The tannin stains on the viewing wall can sometimes make it look like the water is much darker than it really is.


----------



## LittleBettaFish (Oct 2, 2010)

I hear purigen like Aokashi mentioned is the best at removing tannins. A lot of planted peope use it in their tanks. 

OFL can I ask what a tannin stain is? All my tanks are tannin heavy and I have noticed that on the outside of the tanks I get almost hard water type marks that can only be scraped off. I wondered if this was because of how acidic my water is, or the acidic water reacting with the plastic wrap I use to cover my tanks.


----------



## Oldfishlady (Mar 1, 2010)

Tannin stains are just that...stains from the tannins-they adhere to everything and stain them-usually brown or whatever color the tannins are to start with.

When you lower the water level you can usually see the color difference or if you use a razor on glass ONLY-you can see the difference too.
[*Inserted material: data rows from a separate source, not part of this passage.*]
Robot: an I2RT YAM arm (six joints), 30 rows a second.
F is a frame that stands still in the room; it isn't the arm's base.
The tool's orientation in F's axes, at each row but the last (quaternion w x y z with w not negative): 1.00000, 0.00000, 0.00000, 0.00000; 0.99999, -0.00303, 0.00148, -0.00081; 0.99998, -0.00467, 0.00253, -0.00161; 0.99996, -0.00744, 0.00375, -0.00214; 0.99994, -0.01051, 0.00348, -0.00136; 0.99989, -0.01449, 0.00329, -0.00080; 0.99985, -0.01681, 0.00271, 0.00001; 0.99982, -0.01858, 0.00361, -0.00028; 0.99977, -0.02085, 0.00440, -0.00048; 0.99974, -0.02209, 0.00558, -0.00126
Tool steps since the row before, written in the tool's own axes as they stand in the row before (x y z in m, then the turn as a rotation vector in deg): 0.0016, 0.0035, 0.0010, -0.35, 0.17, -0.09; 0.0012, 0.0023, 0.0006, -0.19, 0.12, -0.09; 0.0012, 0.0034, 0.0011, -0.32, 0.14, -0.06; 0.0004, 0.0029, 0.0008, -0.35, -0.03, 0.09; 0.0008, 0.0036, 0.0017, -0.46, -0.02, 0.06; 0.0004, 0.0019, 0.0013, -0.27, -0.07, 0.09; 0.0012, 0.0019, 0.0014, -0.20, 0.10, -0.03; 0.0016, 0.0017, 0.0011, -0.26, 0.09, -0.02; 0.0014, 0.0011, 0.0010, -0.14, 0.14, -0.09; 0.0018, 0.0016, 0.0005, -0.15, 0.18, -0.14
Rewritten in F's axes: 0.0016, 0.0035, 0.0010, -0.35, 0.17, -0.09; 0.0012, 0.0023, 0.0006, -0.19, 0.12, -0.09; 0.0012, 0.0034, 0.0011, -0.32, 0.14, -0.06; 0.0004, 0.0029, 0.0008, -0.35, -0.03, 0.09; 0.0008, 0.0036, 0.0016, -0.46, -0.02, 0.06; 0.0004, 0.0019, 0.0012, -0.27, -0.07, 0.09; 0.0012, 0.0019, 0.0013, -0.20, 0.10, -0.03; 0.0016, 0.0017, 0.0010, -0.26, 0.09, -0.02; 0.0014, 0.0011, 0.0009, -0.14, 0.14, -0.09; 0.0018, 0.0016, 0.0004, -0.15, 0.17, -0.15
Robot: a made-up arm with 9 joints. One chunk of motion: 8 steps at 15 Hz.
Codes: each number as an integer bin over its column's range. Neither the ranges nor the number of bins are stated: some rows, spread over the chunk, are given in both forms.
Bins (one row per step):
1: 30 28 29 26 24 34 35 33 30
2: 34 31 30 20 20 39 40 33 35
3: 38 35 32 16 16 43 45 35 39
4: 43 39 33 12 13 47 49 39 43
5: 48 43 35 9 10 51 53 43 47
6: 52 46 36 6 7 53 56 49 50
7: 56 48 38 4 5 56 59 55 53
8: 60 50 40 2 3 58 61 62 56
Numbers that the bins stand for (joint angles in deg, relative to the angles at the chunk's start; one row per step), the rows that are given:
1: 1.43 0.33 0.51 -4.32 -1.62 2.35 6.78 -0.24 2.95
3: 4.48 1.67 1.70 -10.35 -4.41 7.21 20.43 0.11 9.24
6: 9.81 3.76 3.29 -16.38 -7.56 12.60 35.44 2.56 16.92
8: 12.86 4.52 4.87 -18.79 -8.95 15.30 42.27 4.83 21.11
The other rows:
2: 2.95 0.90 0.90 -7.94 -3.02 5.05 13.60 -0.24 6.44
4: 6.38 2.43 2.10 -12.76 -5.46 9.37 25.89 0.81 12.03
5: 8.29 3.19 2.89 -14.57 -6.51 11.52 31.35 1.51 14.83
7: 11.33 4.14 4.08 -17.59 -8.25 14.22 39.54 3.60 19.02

The hard water mineral deposits you can see at the water line and on the partitions between the light/water, filter, heaters...etc....just about anything that water hits...Its normal and expected with water that has minerals in it. It need to be manually removed on occasion along with water changes as a regular part of maintaining the tank. You don't want to try and get rid of the minerals in the water since they are important for the health of the system and livestock. Just one of those things we have to deal with.....Its not a bad thing just a pain sometimes....lol....


----------



## LittleBettaFish (Oct 2, 2010)

Hm never had an issue with tannins leaving behind marks on my glass before. 

The trouble is my water isn't hard at all. Melbourne has some of the softest water, it has 0 carbonate hardness coming from the tap and then the pH does a big drop from 7 to around 6 if left to sit overnight. With the IAL and peat moss I use the pH is really low. 

This is why I was wondering what the tannin marks were. Thought maybe what you were talking about was what I had experienced.


----------